Now to the political situation in Israel. While admittedly I hardly watched the news on TV, three events/ developments had occurred while I was there – the saying “Never a dull moment” was invented with Israel in mind – that did not escape my attention. I didn’t invest a lot of reading on these three occurrences, but nonetheless here are my observations. First to shoot into news headlines prominence were the rapid developments related to PM Netanyahu two-pronged police investigation, which concerns claims that he and his family received hundreds of thousands of dollars’ worth of luxury gifts from businessmen, and a case deals with recordings of conversations between Netanyahu and Israeli media mogul Arnon Mozes in which the pair allegedly negotiated an illicit quid pro quo. You all heard about it by now, and know that “power corrupts.” No surprise here. It is surprising, however, that it is happening to the most astute, experienced politician there is in the country and on the global stage (together with Putin), and that he has allowed it to burst into the forefront before he had managed to have a full dictatorial control over Israel and its people (as his friend Putin has in Russia). What’s my prediction as to the outcome of this investigation you ask? How can I know. But roughly, I give it fifty-fifty chance that Netanyahu would be forced to resign and pay a substantial political price for his follies. No matter the outcome of this investigation, however, I believe it signals that his political career – a long career of a leader without any vison, or courage, other than hunger for power – may be coming to an end. In the sense that even if he would somehow, miraculously, finish his current term as Prime Minister, he will not be elected again. This is not a prediction, as predictions are meant for fools, but more like an assessment based on gut feeling. Needless to say, though, the damage he has caused to Israel and its people – from Rabin’s assassination to the victory of the settlers’ movement – would be a lasting one.

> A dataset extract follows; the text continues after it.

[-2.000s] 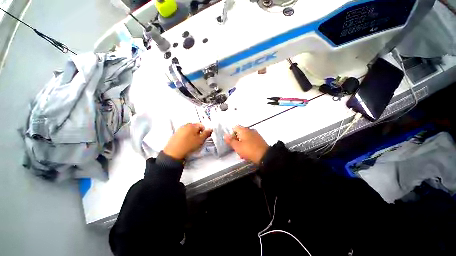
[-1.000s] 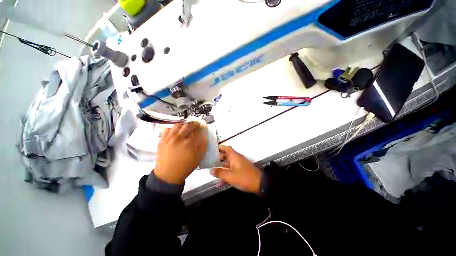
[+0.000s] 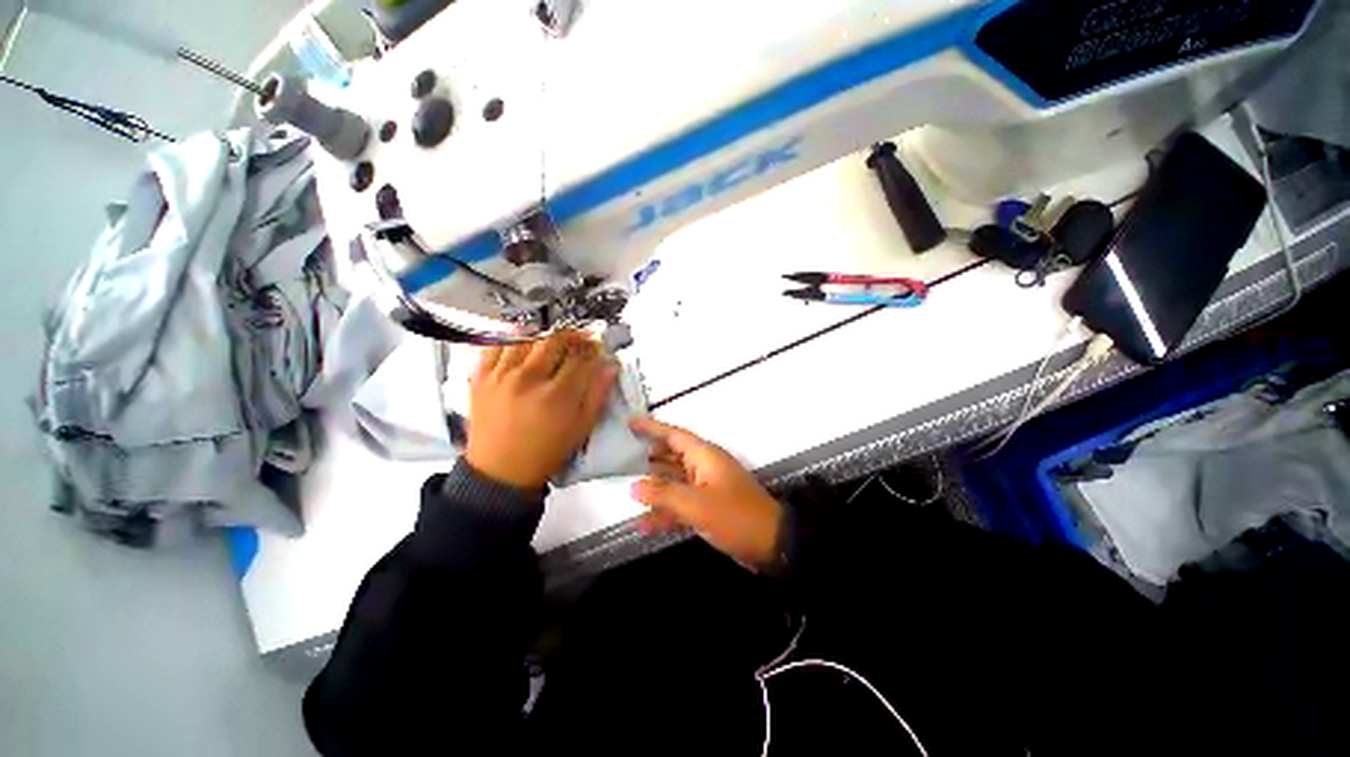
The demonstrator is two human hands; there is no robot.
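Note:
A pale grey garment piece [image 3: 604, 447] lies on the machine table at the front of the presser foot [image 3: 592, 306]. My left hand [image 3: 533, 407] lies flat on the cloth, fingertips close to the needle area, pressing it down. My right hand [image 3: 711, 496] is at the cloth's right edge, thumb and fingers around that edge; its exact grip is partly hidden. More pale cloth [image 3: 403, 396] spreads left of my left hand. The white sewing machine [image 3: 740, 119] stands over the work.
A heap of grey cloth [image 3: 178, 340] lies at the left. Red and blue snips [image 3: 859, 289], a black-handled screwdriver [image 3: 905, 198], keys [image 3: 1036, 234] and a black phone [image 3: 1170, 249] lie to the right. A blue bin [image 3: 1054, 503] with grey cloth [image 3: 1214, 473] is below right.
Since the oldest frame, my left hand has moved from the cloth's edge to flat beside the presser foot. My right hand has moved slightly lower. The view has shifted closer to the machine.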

The second event to take place in Israel while I was there was the unanimous guilty verdict in the trial of the soldier, Sgt. Elor Azaria. Now, while his guilt – that of a coldblooded murderer – was clear to anyone with functioning eyes and working brain, the eruption of the blood-thirsty crowd in the streets, and the cacophony of corrupt and softheaded politicians – Netanyahu of course leading the way – in defense of the murderer, and in opposition of the long, studious verdict by the three-judge panel of distinguished army judges, was deafening (but maybe expected too). Though the trial has reached its conclusion, this matter is not yet over by any stretch of the imagination. Let me leave you with this thought: The most appalling, frightening slogan I’d heard being chanted in the streets was this: “Run, Gadi, run; Rabin needs a friend!” Gadi is the first name of the current Israel Defense Forces Chief of Staff, Lieutenant General Gadi Eizenkot. The implications are obvious, of course: You’re next! Don’t be surprise, then, when another such political assassination does occur. You shouldn’t be surprised that Netanyahu didn’t really condemn these hooligans in the streets. Just as he hadn’t done a thing to calm down the crowds in the streets of Jerusalem when they shouted similar things against Rabin.

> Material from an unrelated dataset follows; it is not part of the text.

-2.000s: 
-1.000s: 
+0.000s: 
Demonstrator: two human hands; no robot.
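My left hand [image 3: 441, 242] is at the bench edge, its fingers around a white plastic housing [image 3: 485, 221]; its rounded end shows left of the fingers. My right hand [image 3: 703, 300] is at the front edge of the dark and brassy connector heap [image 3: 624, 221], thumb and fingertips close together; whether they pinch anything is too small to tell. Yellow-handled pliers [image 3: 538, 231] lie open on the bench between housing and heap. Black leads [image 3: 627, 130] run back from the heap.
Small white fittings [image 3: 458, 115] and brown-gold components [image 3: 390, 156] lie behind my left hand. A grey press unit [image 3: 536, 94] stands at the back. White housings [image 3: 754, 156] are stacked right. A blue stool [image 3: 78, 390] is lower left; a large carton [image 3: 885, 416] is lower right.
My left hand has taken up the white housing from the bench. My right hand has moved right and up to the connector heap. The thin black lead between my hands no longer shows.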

The third thing to occur was the terrible terrorist attack in Jerusalem on the cadets of an IDF Officers Course, with four of them dead as result, and seventeen others injured. What stood out to me, together with the deep sadness of the loss of young, innocent lives, and apart from the repulsion at the government officials and ministers who didn’t find the time to attend any of the funerals, as is the custom in Israel, was the clear, prominent thought that no matter how strong Israel and its army are; no matter how many nuclear bombs Israel possess; no matter how sophisticated the fighter planes and the submarines are – all it takes is a simple, basic truck with a driver to cause that much horror and grief. The only thing that can prevent these things from happening again – and they will, of course – is peace. Yes, that five-letter dirty word. But peace, and the future of the Zionist dream, that’s another story for another post.